10 June 2008
Billy Bragg is the Bard of Barking, Ian Dury was Lord Upminster and the Artic Monkeys are the voice of Sheffield. The folkloric tales of all these musicians have marked them out to be the standard bearers of a certain type of music, standing out from the hordes of generic pop music pumped out by MTV, writes Jill Wilson...
Soon there may be some others treading into the same limelight, but this time telling tales of the streets of Peckham.
Releasing their second single this week The Metros, a Peckham band quickly working their way above the ranks of mediocre bands crowding the Brit music scene still live in the area they love even though others may have been tempted away, romanced by their burgeoning fame.
Songwriter and guitarist Jak Payne said: "We all grew up in south London. I met Fredi at Dog Kennel Hill Primary School and Sauly at The Charter School in East Dulwich.
"We all still live in Peckham and are planning to move into a house together soon."
The band is Sauly Adamczewski on vocals, Joe Panucci on bass, Charlie Elliott on guitar and Federico Von Behr on drums.
They are influenced by Ian Dury and love the attitude of the Beastie Boys. They enjoy the music of the late seventies and early eighties, including Squeeze.
Jak said: "Our songs are influenced by where we grew up. Sauly sings in a London accent but this is not a conscious decision, it is just how he sings."
"The songs come from embellished grains of truth from what we see around us which we exaggerate. I would describe our music as fairground music, stuff you would listen to as you ride the dodgems."
The band were signed by James Endeacott, proprietor of 1965 Records, who famously signed the Libertines to Rough Trade and signed Dundee band The View to his label.
About two years ago he watched The Metros at the Brixton Windmill the night England lost to Portugal in the World Cup.
Jak said: "He was really upset and spent most of the night outside crying but took an interest in us."
At the time, the band were still in school, before they began to record and perform last year. They sold about 10,000 copies of their first single, Education Pt 2, and are hoping that their next single will be even more successful.
For most of 2008, they have been on tour all over the country playing in venues from Southhampton to Aberdeen.
Jak said: "We have been away lately so have not been keeping up with the music scene but have mostly been listening to the Mystery Jets on our tour bus."
They recently played a gig with Madness at the Royal Albert Hall and are playing at a number of festivals this summer including Glastonbury, Reading, Leeds, T in the Park, Oxygen and Summersonic in Japan.

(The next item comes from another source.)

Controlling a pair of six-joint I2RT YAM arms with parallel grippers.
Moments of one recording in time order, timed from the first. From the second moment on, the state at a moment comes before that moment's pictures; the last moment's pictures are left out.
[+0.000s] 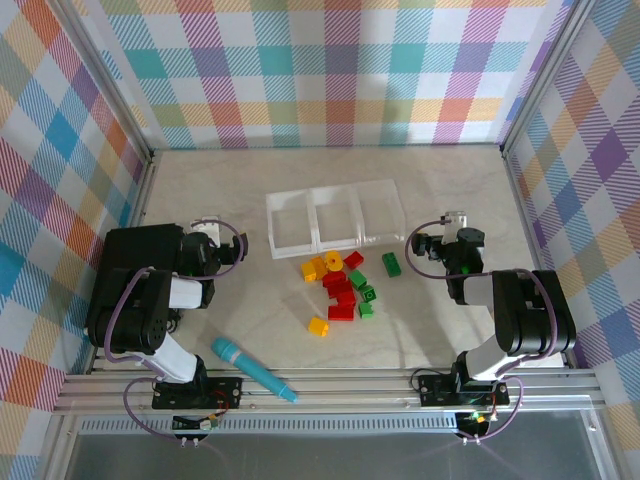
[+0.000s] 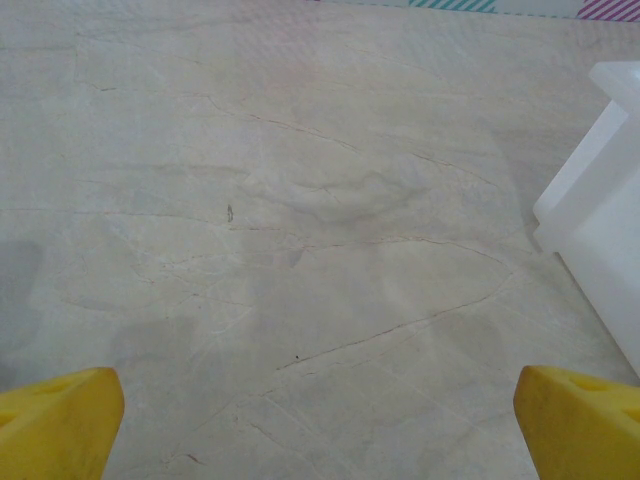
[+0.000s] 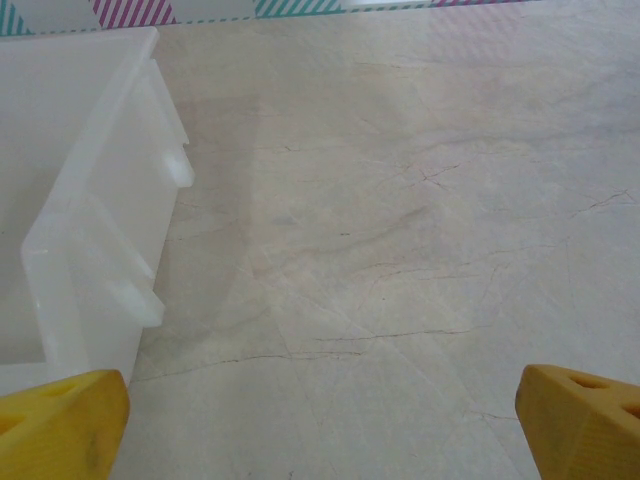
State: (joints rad) left arm -0.04 1.58 0.41 0.75 0.00 -0.08; right arm 0.01 1.54 0.41 0.71 -0.13 0.04
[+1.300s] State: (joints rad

Jak said: "We are really looking forward to playing the Left Field at Glastonbury on Friday night and in Tokyo and Osaka in August.
"It is quite an achievement to go out to Japan and we are really excited about playing there as everybody wants to go there. But our favourite place to play is in London. We love to play surrounded by our friends and people who love our music".
The band is releasing their first album in September and have not yet decided on a name. They have considered Soap Dodgers Anonymous which they think describes them well but are open to suggestions.
They are also looking to expand the band with a saxophone and keyboard player and plan to record a second album in the future.